In Vitro Biomolecular Interaction Studies and Cytotoxic Activities of Newly Synthesised Copper(II) Complexes Bearing 2‐Hydroxynaphthaldehyde‐Based Thiosemicarbazone

Abstract Two new thiosemicarbazone ligands of 2‐hydroxynaphthldehyde ( L1 and L2 ) and their square planar Cu(II) complexes ( C1 and C2 ) have been synthesised. The ligands and complexes were characterised by various spectroscopic technique (UV‐Visible spectra, FT IR (ATR), 1 H & 13 C NMR, ESI mass and EPR spectra).
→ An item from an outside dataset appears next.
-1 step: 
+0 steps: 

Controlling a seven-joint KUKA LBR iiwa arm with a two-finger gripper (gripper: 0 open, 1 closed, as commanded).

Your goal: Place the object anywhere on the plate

The molecular structure of ligands ( L1 and L2 ) and complex ( C2 ) were confirmed by single crystal X‐ray crystallography. C2 showed a slightly distorted square planar geometry. The in vitro DNA and protein (BSA) binding assay of these complexes were conducted using electronic absorption spectra and fluorescence spectra methods. In both cases, C2 showed stronger binding ability than C1 . The in vitro cytotoxic activity of the Cu(II) complexes towards lung cancer (A549) cell line and human kidney (HEK‐293 T) cancer cell lines were investigated, where complex C2 showed high cytotoxicity while maintaining low toxicity towards non‐cancer originated cell line i. e., HEK‐293 T. The mechanism of cell death by complex C1 and C2 has been inspected using Acridine Orange/Ethidium Bromide (AO/EB) staining, flow cytometry and ROS generation studies. This study offers a new perspective on the role and importance of the terminal [N(4)] substitution of thiosemicarbazone on the medicinal properties of copper(II) thiosemicarbazone complexes.